Risk is inherent within the investment structure. “It comes with the territory” – to achieve a return there will always have to be some risk taken. The successful investment strategy will always have the management of this risk at its heart. Indeed, get this right and just about everything else takes care of itself.
The biggest requirement in this regard is to actually understand the risk being taken; to quantify and calculate the risks in advance of any decision.
Most people who invest are more comfortable with risk once it is known and understood. It is often the not knowing, or worse, the surprise of an unexpected loss, where problems occur. Experienced investors are not risk adverse – simply shy of taking on risks which are unknown.

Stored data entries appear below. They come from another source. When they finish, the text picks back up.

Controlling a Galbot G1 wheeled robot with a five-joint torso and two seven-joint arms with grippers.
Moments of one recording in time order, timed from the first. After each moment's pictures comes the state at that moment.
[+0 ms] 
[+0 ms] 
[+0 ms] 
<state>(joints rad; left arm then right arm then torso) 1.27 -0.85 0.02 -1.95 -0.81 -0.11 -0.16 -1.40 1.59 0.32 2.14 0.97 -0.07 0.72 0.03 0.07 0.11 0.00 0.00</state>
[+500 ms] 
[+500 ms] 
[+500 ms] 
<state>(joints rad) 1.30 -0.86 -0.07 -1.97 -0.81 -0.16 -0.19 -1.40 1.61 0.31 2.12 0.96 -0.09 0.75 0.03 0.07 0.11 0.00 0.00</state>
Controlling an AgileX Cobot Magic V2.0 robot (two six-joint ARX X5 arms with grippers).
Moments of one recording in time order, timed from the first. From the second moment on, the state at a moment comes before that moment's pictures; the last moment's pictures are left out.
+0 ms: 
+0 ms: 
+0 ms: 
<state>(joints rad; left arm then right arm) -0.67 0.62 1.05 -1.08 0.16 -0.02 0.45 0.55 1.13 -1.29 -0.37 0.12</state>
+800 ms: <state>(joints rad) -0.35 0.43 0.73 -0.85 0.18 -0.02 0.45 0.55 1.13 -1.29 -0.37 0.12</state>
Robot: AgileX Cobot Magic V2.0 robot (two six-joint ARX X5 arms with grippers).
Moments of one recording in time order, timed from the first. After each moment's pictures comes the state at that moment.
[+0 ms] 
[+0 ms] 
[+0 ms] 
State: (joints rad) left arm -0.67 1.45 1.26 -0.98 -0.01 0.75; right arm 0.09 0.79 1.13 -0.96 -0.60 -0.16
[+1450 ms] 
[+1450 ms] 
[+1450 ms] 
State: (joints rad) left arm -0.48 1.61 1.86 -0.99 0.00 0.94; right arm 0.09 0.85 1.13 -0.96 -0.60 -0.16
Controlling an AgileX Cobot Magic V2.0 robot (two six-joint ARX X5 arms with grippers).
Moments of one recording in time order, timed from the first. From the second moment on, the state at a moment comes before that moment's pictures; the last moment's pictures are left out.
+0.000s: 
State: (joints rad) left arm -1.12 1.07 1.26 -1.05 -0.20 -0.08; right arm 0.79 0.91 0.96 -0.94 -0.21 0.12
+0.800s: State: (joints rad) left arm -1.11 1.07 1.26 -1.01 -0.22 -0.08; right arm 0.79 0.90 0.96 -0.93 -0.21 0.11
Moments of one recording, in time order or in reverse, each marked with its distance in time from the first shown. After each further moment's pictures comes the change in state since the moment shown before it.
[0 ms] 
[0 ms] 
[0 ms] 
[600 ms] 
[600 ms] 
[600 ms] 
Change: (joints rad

The challenge in financial planning with respect to risk is to line up the amount of risk being taken, to quantify and show the risk level in advance, so that informed investment decisions may be taken. The ultimate aim for investors is to get the targeted returns from their investments (‘the reward’) from the lowest risk possible. Optimising the risk/reward ratio is the goal.
This can only be done if numbers are applied to this equation. In this respect, risk needs to have some form of measurement applied which is why so much work has been done in recent years risk rating funds and other investments.
Risk is often a proxy for loss as it is losses that harm investors. Anyone who invested in tech stocks in early 2000 will testify to that; losses of around 90% in just a month or two were not uncommon. An investment that falls 90% will probably never recover. Even a fall of 50% (not unusual and not extreme) in an investment requires a subsequent recovery of 100% in its price.
Understanding the importance of avoiding losses or restricting them and managing this process, is a central pillar of financial planning. Risk can be measured and assessed; it can be managed. Learning how to do this is an invaluable aspect of becoming a successful investor.